Now, the autism “evaluation” is scheduled for mid-November at LifeScape in Sioux Falls, SD. We chose to have him evaluated in Sioux Falls, SD, because the Rapid City LifeScape is scheduled out on autism “evaluations” until 2019 sometime. So, come mid-November, he will be seen at LifeScape in Sioux Falls, SD, where he will play and interact with a therapist, a physical therapist, an occupational therapist, and a speech therapist all at once in a four hour time frame. After this, he will have an “official” diagnosis and we will know where he falls on the spectrum and have a little more information. He is scheduled to start therapy before this evaluation, as mentioned above.

Then South Dakota has what they call the Birth to 3 Program. Your child is evaluated at the local school and you are assigned a caseworker to help advocate for your child and to explain and advise you of the resources out there for families with children with special needs. You also work on your child’s plan for education, which is revised and reworked very often to keep your child on the right path for the way they learn. We start evaluations for this tomorrow, and have all the paperwork done, so far. There are also opportunities for therapists to see your child in your home or at daycare until they turn the age of three.
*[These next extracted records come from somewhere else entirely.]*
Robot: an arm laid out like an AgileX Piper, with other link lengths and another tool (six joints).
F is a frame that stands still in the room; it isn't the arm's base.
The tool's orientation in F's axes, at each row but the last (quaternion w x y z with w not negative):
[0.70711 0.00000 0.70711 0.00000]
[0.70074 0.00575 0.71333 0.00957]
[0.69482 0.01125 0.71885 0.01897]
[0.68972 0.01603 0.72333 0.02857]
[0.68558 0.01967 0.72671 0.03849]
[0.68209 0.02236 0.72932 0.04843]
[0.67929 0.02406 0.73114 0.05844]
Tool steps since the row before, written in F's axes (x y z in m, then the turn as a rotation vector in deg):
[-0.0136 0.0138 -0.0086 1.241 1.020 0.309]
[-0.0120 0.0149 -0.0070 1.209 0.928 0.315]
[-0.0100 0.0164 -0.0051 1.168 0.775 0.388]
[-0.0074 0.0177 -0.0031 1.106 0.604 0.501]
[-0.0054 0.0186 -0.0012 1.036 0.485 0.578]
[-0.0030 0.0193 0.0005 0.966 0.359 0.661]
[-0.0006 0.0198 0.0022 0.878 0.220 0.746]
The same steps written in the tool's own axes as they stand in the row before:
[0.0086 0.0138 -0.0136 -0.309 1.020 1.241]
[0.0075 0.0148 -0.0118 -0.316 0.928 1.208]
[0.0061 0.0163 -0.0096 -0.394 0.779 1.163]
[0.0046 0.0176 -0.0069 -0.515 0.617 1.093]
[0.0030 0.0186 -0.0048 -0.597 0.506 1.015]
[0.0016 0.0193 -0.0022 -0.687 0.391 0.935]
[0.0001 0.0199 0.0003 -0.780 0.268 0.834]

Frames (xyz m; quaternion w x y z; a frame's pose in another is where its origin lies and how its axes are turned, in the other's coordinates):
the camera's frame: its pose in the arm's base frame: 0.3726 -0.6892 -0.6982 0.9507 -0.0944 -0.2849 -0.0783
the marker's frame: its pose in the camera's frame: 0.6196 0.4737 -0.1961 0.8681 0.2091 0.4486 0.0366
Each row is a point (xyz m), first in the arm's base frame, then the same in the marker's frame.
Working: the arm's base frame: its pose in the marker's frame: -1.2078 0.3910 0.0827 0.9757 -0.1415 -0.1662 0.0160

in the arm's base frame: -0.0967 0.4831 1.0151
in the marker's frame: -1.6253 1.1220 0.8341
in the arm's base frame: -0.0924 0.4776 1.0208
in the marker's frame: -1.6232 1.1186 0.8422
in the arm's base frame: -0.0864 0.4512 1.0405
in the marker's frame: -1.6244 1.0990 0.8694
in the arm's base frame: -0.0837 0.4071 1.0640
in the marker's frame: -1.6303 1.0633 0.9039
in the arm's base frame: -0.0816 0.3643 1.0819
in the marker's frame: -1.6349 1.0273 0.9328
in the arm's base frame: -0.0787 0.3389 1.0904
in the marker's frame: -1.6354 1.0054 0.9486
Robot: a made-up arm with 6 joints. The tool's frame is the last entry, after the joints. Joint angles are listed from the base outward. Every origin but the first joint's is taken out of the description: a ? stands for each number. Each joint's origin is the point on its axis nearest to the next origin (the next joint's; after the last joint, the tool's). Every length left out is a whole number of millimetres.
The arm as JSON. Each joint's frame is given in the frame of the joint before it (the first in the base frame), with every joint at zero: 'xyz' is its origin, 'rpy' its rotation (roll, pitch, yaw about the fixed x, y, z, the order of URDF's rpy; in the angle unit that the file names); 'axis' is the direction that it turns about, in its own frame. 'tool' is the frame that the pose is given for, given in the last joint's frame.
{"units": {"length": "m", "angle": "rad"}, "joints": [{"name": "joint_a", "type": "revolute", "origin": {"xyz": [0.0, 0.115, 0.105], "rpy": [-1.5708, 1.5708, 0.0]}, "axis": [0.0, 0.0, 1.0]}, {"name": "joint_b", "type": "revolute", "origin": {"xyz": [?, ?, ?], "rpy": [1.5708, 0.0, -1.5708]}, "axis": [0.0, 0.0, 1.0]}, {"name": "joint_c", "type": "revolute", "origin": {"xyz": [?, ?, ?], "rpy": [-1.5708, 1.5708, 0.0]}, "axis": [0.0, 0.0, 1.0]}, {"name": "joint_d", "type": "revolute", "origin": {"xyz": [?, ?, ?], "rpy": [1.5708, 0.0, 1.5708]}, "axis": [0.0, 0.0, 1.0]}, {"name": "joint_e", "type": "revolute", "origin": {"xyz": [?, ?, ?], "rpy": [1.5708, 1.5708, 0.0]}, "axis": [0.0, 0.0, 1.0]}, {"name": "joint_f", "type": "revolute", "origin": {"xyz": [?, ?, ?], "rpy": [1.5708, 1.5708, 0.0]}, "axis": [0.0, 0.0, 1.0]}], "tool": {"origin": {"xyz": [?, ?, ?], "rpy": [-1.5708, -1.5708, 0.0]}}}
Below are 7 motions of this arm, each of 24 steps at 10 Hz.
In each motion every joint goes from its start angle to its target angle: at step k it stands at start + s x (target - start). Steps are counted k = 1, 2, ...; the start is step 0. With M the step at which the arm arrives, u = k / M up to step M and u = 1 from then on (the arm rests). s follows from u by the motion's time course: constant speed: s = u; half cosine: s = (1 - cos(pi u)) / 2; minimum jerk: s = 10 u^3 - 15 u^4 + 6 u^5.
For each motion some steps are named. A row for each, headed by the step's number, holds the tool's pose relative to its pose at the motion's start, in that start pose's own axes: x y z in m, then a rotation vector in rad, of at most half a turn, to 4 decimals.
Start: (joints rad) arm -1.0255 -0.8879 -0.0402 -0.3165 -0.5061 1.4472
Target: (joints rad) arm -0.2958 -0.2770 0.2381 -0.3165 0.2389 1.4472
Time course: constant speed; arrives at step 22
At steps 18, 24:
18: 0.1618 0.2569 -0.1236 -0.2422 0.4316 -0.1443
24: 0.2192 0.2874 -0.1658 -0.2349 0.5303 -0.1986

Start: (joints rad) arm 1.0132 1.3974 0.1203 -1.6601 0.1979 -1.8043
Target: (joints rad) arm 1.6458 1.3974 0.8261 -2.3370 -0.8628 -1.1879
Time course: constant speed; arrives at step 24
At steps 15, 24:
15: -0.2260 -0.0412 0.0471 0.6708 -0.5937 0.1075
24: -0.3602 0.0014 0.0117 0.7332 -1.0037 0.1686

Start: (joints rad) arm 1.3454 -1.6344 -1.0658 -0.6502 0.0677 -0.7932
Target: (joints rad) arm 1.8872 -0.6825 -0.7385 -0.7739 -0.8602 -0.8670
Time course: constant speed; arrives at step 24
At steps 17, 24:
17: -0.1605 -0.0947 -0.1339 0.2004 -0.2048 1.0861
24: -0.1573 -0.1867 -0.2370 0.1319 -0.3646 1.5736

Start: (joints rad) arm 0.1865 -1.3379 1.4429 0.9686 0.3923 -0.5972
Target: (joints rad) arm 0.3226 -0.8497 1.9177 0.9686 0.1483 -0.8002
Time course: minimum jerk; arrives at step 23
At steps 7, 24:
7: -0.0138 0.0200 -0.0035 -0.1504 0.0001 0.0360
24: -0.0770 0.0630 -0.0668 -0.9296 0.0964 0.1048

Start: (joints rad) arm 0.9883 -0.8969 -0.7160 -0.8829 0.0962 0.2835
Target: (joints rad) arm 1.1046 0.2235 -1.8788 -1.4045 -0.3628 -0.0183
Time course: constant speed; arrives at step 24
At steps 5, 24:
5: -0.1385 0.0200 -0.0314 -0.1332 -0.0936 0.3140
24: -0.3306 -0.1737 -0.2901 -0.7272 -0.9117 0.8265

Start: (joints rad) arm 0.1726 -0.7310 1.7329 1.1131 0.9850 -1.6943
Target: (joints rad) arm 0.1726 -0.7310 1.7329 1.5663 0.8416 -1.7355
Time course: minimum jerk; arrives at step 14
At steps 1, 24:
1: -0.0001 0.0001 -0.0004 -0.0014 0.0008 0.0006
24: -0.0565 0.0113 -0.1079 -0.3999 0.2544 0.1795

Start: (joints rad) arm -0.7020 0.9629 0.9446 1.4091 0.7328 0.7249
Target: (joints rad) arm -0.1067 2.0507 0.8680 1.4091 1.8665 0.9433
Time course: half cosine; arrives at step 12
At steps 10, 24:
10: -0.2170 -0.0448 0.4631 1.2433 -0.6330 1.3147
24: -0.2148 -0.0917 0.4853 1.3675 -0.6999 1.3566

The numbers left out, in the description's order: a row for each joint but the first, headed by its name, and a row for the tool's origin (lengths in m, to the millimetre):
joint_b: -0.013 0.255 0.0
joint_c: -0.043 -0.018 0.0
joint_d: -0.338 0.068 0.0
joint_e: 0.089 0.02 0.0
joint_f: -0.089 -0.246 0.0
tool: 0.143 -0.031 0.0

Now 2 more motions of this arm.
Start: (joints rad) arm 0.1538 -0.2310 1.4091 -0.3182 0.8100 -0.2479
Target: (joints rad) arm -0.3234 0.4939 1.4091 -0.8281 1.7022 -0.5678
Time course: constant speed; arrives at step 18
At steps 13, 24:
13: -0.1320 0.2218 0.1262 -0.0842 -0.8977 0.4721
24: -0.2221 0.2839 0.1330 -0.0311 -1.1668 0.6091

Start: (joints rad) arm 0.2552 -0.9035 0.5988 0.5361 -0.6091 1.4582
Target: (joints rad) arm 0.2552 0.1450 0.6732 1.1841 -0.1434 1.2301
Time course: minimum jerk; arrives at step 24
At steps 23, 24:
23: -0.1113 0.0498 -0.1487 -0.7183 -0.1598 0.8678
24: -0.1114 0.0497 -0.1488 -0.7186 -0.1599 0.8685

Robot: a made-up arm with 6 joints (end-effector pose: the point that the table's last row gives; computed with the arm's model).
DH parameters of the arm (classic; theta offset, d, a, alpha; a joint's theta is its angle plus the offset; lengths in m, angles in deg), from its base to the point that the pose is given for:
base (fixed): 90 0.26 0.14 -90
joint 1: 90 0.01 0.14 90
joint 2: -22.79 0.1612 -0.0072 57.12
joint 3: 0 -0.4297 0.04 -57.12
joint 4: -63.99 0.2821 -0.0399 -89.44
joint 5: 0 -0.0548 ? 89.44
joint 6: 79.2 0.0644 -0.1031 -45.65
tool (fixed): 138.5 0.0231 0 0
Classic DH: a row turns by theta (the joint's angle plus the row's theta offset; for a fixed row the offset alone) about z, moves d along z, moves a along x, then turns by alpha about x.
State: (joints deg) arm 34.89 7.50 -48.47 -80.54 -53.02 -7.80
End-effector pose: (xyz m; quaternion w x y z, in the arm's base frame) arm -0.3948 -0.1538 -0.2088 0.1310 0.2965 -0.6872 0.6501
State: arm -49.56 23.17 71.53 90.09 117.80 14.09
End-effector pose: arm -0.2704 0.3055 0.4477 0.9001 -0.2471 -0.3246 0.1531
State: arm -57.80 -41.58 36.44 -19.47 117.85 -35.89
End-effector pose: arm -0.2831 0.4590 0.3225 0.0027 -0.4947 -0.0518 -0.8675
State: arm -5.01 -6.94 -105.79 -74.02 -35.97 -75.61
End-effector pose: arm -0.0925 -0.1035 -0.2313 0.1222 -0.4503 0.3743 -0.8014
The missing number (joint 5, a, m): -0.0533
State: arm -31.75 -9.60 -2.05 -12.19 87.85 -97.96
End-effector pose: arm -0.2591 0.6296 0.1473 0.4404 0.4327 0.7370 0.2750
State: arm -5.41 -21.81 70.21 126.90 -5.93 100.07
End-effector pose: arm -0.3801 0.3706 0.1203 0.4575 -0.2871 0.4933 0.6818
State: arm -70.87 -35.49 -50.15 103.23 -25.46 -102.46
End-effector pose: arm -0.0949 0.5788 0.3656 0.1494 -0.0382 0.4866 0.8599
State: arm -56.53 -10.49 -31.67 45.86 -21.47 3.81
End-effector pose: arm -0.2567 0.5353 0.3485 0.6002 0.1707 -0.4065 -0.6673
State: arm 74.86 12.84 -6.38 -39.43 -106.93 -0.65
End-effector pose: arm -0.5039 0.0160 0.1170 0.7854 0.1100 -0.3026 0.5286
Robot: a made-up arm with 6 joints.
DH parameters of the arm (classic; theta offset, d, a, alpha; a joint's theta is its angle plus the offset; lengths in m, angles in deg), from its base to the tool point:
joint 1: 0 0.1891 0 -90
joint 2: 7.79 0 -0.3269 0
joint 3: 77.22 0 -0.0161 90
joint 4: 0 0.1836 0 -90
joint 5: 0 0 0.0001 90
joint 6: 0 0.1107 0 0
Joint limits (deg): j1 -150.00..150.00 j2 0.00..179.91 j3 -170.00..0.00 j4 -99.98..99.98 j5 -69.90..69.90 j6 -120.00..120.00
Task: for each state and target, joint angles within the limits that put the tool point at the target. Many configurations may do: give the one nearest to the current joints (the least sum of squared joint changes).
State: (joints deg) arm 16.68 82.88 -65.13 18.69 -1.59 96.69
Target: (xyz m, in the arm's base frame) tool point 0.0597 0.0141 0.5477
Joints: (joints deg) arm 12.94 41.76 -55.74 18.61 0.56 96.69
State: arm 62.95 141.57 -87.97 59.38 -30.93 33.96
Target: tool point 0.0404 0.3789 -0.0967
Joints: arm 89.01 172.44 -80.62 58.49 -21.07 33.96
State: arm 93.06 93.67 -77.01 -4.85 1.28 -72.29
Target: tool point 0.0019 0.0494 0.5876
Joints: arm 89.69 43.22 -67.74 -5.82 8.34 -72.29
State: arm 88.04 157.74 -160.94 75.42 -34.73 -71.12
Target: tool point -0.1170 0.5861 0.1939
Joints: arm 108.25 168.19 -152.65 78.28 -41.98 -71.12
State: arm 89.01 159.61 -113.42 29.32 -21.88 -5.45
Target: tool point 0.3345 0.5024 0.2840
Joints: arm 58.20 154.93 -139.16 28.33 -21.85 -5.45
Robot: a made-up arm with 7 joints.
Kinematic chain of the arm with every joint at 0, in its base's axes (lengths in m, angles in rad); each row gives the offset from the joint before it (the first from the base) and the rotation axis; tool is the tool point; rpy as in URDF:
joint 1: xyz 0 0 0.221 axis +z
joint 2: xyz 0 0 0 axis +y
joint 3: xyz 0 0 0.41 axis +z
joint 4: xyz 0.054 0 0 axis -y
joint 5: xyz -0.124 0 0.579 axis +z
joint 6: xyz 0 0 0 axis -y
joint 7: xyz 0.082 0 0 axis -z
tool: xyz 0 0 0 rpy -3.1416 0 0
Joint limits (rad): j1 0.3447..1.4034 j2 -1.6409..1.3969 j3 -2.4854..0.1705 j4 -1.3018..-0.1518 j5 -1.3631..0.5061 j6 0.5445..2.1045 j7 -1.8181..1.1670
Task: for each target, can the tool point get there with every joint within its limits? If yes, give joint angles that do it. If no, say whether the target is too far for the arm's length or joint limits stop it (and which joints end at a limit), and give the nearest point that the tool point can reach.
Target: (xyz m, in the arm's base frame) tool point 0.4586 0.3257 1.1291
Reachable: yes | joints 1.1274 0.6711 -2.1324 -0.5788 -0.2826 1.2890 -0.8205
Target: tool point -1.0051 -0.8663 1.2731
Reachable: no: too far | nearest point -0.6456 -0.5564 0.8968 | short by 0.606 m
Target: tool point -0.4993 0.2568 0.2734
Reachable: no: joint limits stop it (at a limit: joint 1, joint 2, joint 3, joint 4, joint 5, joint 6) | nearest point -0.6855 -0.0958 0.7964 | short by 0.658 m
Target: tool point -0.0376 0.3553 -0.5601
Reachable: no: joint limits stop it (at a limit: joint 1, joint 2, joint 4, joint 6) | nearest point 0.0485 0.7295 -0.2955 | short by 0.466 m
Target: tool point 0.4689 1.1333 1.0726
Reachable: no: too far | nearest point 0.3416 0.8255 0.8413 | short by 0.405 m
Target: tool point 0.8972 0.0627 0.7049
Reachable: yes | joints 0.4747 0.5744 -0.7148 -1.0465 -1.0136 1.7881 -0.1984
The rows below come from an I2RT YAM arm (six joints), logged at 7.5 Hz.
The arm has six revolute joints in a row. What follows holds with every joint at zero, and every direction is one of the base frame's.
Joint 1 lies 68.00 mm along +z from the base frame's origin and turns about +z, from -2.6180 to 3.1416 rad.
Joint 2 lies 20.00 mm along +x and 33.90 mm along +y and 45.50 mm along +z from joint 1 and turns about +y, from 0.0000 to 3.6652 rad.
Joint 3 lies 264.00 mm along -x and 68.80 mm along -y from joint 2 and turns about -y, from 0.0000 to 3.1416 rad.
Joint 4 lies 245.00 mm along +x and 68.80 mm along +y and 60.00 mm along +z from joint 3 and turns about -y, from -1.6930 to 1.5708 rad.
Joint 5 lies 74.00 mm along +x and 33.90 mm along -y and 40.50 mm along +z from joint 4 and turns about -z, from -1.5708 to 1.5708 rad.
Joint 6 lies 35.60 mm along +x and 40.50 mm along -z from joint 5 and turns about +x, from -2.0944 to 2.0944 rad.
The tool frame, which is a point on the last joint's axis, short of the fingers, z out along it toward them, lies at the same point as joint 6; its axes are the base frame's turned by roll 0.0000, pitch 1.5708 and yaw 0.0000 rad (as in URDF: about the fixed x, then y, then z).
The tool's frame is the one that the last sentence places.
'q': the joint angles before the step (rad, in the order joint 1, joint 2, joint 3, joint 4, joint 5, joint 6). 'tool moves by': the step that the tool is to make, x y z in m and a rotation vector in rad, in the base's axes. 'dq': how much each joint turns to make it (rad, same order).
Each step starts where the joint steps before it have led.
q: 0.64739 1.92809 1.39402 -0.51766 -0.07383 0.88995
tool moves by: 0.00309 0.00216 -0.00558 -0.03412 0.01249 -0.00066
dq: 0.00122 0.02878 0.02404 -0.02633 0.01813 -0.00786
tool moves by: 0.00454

It seems so backwards. I am meeting at the school regarding education for my second child before my first…

My Army

As overwhelming and confusing as this all is, I am certain we will get a grasp on all of it and it will all become second nature. That being said, there is absolutely no way that things would have worked out the way that they have so far without the help of my family, my daycare providers, and my bosses at work. My parents put in a lot of time and help me out a lot. They are not just “watching the grandkids”. It takes extreme patience and understanding to watch my son. They aren’t just watching him, but learning to work with him. He absolutely cannot be left unsupervised unless he is in a completely “Gus proofed” room, and sometimes even then he can find something unsafe to do or get into. He cannot verbally communicate, so it can be very frustrating to figure out what he wants and needs. He is very curious and has some destructive behaviors. He never stops moving unless he is sleeping. Plus, he has a 3-year-old sibling that needs attention, too, which is so important to provide as well. I can’t just take both of my kids places. My son will “bolt” aka run off without return or any regard for danger etc. Therefore, doing something as simple as getting a haircut or going to the grocery store can really become a chore. My parents and my sister are what make these things possible and keep him safe. For that I am already eternally grateful and know just how lucky and blessed I am. This goes for daycare, too. I know his daycare providers had to have noticed that he had some problems. I let them know what was going on once we knew, and they thanked me for telling them and have been on this journey with us 100%. Seriously, how amazing is that? I know that my son requires more work and attention, and would completely understand if they felt he’d be better off somewhere else, but they have taken this on and are willing to help in any way they can. That’s love. I know that my children’s daycare providers truly love them. That in itself is one of the biggest blessings a parent can find in a world full of so much scary. My boss and coworkers also deserve praise in being so willing to listen to me, work with me, work out a schedule with me, and always make time to talk to and interact with my littles when they are around.

Although this is a never-ending process and a life of constant learning, adjusting, and compromising, I know that I have plenty to be thankful for. Sometimes, it just helps to blow off a little steam.